Similarly, there is now a standard set of modules that are required for the most basic simulation; i.e. Demography, Contraception, Enhanced_LifeSytle, SymptomManager (and Labour, ....soon)

And, if the healthsystem is being used:
HealthSystem, HealthSeekingBehaviour and DxManager.

The list of essential modules is changing and bugs are developing analysis scripts not keeping track.
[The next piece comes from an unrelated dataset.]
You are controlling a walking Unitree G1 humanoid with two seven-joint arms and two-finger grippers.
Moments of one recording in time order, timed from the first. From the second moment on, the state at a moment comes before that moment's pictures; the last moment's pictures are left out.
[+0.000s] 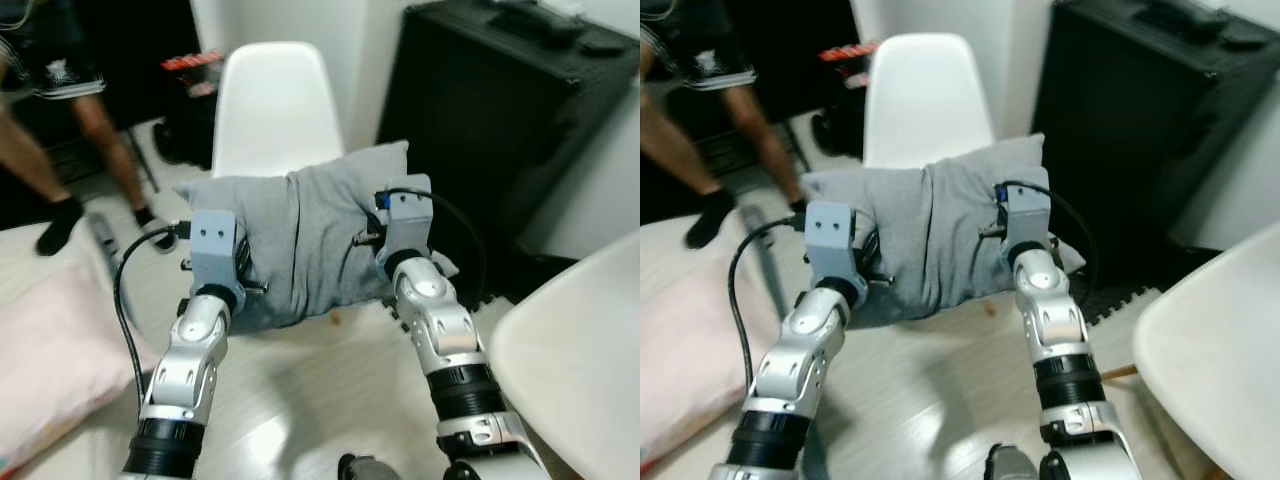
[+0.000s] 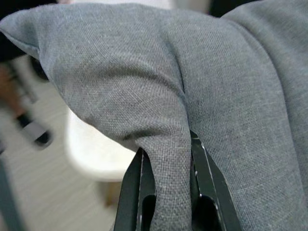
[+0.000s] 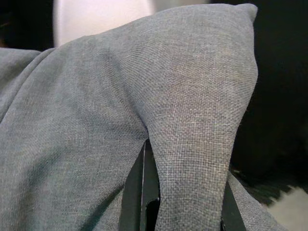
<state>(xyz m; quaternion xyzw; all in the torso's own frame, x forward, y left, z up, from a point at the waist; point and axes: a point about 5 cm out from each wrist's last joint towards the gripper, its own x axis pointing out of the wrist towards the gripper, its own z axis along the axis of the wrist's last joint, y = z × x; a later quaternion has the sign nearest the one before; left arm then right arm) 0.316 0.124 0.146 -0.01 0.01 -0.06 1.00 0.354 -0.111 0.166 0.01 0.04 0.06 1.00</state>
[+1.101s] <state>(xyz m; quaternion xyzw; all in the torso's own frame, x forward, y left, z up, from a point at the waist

Erorrs that arise from a module not being registered are hard to track because it might not be obvious what is missing (i.e. that births are not happening or that healthseeking is not occurring).

It would be good if we could find a way to:

let the simulation module re-order the 'order' of the modules that are registered with it (before doing anything else), according to rules we set. This would allow an explicit logic to be relied upon without demanding any consistency in the 'analysis scripts' etc.
let the simulation issue a warning if one of those recognised 'fundamental' modules is not registered with it before the simulation is run.